▶ EXERCISE DETAILS
Nothing in the records may be altered; repeat them exactly.

Stored records:
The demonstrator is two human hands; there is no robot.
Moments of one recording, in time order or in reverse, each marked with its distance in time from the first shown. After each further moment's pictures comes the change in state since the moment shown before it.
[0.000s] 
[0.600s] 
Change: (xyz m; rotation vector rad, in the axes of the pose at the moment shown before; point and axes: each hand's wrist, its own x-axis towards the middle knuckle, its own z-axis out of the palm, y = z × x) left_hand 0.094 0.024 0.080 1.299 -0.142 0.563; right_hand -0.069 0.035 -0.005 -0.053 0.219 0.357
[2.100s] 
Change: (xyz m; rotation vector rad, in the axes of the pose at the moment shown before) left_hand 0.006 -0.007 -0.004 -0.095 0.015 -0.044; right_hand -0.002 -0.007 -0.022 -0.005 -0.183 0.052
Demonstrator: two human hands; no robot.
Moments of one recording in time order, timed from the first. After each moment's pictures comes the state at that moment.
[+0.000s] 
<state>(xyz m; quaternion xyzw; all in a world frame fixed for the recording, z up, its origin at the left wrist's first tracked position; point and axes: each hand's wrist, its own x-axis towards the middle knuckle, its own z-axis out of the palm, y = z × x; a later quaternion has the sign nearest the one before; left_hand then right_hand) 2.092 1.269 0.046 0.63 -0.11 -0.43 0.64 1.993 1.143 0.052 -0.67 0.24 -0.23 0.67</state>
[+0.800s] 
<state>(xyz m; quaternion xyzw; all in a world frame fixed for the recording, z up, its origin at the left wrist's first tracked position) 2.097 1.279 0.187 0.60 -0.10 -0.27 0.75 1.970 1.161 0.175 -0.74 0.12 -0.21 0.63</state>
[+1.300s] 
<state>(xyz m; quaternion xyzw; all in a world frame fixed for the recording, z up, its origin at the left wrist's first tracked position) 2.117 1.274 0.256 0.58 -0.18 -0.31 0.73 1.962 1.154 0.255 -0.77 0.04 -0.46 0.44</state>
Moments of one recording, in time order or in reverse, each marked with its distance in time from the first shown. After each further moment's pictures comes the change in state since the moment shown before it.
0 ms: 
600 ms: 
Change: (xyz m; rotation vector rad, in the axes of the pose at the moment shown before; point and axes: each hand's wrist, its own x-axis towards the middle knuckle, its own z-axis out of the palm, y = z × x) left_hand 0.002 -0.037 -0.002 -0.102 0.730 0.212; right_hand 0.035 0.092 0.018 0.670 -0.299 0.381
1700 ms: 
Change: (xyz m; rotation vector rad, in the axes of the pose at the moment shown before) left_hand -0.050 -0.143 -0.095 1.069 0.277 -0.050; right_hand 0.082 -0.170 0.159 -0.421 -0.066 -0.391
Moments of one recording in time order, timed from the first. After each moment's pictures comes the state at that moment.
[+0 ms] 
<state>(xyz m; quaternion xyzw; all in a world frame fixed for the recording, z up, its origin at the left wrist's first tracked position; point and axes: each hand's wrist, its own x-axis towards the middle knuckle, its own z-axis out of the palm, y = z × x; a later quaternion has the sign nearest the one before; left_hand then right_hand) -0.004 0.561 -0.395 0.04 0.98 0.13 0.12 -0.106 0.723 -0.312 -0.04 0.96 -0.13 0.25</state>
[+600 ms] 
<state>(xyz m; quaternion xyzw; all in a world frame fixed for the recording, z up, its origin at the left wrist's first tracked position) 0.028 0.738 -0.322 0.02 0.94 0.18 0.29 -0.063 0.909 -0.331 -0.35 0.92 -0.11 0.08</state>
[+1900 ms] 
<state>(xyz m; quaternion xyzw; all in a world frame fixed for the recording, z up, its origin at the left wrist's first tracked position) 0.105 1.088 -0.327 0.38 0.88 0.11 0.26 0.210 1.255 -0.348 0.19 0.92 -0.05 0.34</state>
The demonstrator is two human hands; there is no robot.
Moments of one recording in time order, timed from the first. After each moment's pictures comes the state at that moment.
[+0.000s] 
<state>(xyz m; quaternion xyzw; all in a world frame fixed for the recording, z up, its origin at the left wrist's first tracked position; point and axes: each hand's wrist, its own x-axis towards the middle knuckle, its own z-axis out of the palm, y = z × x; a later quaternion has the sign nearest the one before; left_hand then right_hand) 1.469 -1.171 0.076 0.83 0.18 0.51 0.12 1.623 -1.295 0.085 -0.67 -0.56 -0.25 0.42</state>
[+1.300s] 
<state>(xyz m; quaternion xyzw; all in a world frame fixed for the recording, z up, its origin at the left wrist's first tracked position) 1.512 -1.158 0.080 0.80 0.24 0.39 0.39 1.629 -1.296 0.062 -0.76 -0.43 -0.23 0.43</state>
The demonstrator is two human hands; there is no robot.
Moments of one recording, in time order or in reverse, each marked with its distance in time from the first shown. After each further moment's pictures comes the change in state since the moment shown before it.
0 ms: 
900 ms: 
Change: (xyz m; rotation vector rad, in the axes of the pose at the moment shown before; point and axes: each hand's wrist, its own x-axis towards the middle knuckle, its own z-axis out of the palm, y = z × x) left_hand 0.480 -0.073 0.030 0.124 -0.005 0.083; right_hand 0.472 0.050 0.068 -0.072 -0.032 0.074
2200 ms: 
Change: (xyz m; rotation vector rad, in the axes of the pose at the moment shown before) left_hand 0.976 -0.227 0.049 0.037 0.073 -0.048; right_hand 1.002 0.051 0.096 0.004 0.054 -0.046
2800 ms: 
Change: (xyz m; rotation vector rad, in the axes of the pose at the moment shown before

▶ RESPONSE FOR THIS EXERCISE
The demonstrator is two human hands; there is no robot.
Moments of one recording, in time order or in reverse, each marked with its distance in time from the first shown. After each further moment's pictures comes the change in state since the moment shown before it.
[0.000s] 
[0.600s] 
Change: (xyz m; rotation vector rad, in the axes of the pose at the moment shown before; point and axes: each hand's wrist, its own x-axis towards the middle knuckle, its own z-axis out of the palm, y = z × x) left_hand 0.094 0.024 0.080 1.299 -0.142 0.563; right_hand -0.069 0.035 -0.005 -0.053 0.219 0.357
[2.100s] 
Change: (xyz m; rotation vector rad, in the axes of the pose at the moment shown before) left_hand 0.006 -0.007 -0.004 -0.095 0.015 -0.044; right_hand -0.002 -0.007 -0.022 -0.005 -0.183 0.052
Demonstrator: two human hands; no robot.
Moments of one recording in time order, timed from the first. After each moment's pictures comes the state at that moment.
[+0.000s] 
<state>(xyz m; quaternion xyzw; all in a world frame fixed for the recording, z up, its origin at the left wrist's first tracked position; point and axes: each hand's wrist, its own x-axis towards the middle knuckle, its own z-axis out of the palm, y = z × x; a later quaternion has the sign nearest the one before; left_hand then right_hand) 2.092 1.269 0.046 0.63 -0.11 -0.43 0.64 1.993 1.143 0.052 -0.67 0.24 -0.23 0.67</state>
[+0.800s] 
<state>(xyz m; quaternion xyzw; all in a world frame fixed for the recording, z up, its origin at the left wrist's first tracked position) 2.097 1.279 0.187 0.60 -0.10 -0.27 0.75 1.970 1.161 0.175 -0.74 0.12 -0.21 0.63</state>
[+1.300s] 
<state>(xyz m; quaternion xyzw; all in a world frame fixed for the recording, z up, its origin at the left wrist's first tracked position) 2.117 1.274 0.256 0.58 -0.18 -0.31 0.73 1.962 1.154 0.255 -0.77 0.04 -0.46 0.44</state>
Moments of one recording, in time order or in reverse, each marked with its distance in time from the first shown. After each further moment's pictures comes the change in state since the moment shown before it.
0 ms: 
600 ms: 
Change: (xyz m; rotation vector rad, in the axes of the pose at the moment shown before; point and axes: each hand's wrist, its own x-axis towards the middle knuckle, its own z-axis out of the palm, y = z × x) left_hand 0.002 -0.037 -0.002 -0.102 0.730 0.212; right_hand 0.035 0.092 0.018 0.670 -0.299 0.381
1700 ms: 
Change: (xyz m; rotation vector rad, in the axes of the pose at the moment shown before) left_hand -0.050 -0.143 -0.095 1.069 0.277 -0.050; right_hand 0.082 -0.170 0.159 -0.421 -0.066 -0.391
Moments of one recording in time order, timed from the first. After each moment's pictures comes the state at that moment.
[+0 ms] 
<state>(xyz m; quaternion xyzw; all in a world frame fixed for the recording, z up, its origin at the left wrist's first tracked position; point and axes: each hand's wrist, its own x-axis towards the middle knuckle, its own z-axis out of the palm, y = z × x; a later quaternion has the sign nearest the one before; left_hand then right_hand) -0.004 0.561 -0.395 0.04 0.98 0.13 0.12 -0.106 0.723 -0.312 -0.04 0.96 -0.13 0.25</state>
[+600 ms] 
<state>(xyz m; quaternion xyzw; all in a world frame fixed for the recording, z up, its origin at the left wrist's first tracked position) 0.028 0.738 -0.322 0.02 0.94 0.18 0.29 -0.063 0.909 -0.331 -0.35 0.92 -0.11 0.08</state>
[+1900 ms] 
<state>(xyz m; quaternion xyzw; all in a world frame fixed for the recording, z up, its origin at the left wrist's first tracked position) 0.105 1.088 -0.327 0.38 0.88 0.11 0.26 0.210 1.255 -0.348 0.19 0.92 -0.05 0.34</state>
The demonstrator is two human hands; there is no robot.
Moments of one recording in time order, timed from the first. After each moment's pictures comes the state at that moment.
[+0.000s] 
<state>(xyz m; quaternion xyzw; all in a world frame fixed for the recording, z up, its origin at the left wrist's first tracked position; point and axes: each hand's wrist, its own x-axis towards the middle knuckle, its own z-axis out of the palm, y = z × x; a later quaternion has the sign nearest the one before; left_hand then right_hand) 1.469 -1.171 0.076 0.83 0.18 0.51 0.12 1.623 -1.295 0.085 -0.67 -0.56 -0.25 0.42</state>
[+1.300s] 
<state>(xyz m; quaternion xyzw; all in a world frame fixed for the recording, z up, its origin at the left wrist's first tracked position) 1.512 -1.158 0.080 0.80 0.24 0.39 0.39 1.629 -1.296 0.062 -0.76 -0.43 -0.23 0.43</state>
The demonstrator is two human hands; there is no robot.
Moments of one recording, in time order or in reverse, each marked with its distance in time from the first shown. After each further moment's pictures comes the change in state since the moment shown before it.
0 ms: 
900 ms: 
Change: (xyz m; rotation vector rad, in the axes of the pose at the moment shown before; point and axes: each hand's wrist, its own x-axis towards the middle knuckle, its own z-axis out of the palm, y = z × x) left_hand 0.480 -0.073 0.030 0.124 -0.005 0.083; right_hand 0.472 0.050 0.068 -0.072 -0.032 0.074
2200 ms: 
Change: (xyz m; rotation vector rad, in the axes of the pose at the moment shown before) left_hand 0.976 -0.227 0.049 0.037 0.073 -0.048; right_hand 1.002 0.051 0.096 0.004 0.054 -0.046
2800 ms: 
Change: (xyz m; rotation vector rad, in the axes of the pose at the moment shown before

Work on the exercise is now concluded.